WHAT IS BEING ASKED
Search the lines of the records for the word "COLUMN", and copy every line that has it.

INFORMATION PROVIDED
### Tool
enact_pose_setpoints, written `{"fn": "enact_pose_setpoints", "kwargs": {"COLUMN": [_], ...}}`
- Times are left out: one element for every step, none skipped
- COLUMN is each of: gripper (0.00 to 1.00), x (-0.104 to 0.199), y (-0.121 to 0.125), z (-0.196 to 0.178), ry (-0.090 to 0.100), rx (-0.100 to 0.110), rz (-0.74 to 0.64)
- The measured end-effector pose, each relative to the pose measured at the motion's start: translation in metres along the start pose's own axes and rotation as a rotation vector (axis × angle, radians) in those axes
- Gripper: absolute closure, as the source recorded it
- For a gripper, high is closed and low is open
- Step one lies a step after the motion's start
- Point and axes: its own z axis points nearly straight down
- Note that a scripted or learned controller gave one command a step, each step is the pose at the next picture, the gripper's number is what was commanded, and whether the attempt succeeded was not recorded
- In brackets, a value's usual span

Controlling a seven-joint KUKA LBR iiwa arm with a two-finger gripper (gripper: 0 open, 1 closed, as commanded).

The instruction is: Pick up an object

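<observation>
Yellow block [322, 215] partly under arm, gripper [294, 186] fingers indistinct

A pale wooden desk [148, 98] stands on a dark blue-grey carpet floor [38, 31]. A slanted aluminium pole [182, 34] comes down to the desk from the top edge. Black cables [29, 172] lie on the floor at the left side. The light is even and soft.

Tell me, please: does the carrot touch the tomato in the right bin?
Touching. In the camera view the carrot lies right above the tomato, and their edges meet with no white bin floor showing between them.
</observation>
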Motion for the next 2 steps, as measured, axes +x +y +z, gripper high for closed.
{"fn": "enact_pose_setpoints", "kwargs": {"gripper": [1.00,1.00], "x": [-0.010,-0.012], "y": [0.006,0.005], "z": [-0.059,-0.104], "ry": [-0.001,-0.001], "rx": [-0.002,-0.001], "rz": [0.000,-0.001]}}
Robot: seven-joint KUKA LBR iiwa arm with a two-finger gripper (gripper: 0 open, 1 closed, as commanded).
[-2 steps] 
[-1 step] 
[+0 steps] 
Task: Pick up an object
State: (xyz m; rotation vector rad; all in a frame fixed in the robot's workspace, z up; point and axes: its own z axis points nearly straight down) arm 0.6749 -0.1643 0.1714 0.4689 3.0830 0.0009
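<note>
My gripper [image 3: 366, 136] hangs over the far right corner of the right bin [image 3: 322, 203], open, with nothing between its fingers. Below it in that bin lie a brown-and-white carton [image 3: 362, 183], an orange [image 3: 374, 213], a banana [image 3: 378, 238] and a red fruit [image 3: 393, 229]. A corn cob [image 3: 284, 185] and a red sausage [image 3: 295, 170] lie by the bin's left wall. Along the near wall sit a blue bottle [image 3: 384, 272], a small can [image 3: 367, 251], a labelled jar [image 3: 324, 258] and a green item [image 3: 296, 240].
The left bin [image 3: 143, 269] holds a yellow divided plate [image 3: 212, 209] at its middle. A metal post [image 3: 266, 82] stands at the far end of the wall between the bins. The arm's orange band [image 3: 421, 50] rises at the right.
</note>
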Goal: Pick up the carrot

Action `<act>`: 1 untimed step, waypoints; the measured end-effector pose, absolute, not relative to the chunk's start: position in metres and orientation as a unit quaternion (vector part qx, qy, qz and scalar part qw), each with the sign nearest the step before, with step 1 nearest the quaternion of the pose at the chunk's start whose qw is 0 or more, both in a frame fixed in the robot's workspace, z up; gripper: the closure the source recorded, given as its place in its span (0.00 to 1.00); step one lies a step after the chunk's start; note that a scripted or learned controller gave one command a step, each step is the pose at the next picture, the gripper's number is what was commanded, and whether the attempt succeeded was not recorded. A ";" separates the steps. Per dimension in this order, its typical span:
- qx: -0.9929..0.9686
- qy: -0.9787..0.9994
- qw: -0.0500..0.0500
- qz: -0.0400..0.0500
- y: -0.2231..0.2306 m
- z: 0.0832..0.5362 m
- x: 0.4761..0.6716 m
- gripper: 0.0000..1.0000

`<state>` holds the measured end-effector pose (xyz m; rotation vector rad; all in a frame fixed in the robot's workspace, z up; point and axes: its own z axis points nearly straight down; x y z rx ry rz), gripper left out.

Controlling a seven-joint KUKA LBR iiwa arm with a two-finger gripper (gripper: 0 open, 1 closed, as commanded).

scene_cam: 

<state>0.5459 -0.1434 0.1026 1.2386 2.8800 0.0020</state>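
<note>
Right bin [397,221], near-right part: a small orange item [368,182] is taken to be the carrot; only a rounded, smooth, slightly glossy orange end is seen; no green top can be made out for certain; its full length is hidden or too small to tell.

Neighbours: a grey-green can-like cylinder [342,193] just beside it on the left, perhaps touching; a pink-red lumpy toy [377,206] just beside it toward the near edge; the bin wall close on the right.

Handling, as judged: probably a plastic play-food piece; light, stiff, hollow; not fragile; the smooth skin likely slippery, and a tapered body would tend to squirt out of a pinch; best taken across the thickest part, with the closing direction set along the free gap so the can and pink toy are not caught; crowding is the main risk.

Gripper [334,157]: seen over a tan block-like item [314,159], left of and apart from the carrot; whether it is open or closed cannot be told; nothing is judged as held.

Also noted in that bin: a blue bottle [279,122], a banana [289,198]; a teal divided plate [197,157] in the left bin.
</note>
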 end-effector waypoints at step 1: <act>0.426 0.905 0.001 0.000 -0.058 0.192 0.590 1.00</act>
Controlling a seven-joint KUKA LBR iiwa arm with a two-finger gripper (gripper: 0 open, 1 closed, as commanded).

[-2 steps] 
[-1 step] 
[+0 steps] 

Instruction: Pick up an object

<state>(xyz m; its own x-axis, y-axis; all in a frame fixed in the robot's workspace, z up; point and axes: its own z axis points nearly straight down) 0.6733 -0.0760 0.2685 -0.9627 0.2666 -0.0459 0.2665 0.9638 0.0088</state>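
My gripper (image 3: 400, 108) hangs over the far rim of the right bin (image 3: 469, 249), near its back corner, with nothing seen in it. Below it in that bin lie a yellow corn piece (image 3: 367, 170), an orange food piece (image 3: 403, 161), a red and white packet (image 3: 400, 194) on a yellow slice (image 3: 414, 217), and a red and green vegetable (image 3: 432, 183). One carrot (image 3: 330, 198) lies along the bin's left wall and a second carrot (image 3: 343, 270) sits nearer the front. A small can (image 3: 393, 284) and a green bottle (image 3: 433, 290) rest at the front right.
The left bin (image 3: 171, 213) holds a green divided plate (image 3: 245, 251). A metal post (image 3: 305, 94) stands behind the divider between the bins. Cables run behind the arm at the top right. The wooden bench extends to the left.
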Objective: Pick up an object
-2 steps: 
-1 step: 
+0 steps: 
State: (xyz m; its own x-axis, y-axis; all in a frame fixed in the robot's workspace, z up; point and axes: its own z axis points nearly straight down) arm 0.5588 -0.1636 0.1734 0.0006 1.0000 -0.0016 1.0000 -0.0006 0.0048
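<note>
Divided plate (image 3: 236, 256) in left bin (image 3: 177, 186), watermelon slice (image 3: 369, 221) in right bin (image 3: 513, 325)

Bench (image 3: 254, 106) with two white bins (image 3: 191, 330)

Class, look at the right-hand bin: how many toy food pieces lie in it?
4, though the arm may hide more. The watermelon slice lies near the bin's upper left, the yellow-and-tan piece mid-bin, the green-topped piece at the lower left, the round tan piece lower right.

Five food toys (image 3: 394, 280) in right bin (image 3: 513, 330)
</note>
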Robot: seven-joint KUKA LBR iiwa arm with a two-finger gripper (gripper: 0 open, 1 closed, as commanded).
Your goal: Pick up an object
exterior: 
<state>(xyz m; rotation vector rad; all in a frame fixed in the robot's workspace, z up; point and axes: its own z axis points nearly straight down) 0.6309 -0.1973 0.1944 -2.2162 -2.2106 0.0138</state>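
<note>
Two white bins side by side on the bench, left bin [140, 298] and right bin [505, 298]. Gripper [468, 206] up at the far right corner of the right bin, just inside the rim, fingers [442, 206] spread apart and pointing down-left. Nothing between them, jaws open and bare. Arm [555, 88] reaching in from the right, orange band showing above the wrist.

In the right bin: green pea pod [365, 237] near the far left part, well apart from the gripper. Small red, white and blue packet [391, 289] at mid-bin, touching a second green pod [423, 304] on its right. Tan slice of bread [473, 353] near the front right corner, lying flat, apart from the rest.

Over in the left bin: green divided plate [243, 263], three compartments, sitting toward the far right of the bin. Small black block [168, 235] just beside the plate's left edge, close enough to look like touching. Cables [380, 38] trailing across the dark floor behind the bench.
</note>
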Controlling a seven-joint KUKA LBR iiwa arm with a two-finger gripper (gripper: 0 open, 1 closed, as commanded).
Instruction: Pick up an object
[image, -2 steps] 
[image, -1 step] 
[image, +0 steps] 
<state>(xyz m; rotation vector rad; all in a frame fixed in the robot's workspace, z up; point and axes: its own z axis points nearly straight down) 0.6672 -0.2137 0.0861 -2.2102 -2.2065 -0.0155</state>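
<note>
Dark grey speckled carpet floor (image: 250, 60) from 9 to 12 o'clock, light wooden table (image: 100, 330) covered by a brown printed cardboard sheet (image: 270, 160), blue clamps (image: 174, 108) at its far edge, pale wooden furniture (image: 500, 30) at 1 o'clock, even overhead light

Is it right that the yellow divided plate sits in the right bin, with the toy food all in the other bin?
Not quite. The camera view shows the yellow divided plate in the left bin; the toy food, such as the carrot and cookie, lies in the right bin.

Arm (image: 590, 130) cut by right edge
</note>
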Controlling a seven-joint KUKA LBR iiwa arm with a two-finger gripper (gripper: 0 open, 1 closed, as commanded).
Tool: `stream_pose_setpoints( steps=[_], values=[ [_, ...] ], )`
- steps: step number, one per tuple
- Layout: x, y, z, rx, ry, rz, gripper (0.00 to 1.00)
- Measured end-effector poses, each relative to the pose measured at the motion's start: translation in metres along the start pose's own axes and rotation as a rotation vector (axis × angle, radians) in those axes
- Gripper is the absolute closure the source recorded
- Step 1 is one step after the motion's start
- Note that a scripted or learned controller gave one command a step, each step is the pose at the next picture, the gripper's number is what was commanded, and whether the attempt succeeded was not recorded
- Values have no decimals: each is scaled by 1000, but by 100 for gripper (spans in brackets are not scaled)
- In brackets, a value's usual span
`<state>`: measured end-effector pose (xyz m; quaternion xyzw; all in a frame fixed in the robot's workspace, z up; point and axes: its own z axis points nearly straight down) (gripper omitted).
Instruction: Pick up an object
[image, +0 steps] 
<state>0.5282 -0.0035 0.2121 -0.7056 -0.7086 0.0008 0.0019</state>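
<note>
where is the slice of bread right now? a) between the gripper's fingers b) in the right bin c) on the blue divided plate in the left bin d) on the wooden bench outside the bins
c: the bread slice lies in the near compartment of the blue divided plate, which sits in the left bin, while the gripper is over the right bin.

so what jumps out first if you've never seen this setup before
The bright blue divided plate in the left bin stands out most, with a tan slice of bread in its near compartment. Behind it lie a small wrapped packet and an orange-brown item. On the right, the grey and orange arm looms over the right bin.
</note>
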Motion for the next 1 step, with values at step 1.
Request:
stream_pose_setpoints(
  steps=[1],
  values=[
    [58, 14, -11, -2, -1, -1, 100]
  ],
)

ANSWER SECTION
enact_pose_setpoints, written `{"fn": "enact_pose_setpoints", "kwargs": {"COLUMN": [_], ...}}`
- COLUMN is each of: gripper (0.00 to 1.00), x (-0.104 to 0.199), y (-0.121 to 0.125), z (-0.196 to 0.178), ry (-0.090 to 0.100), rx (-0.100 to 0.110), rz (-0.74 to 0.64)

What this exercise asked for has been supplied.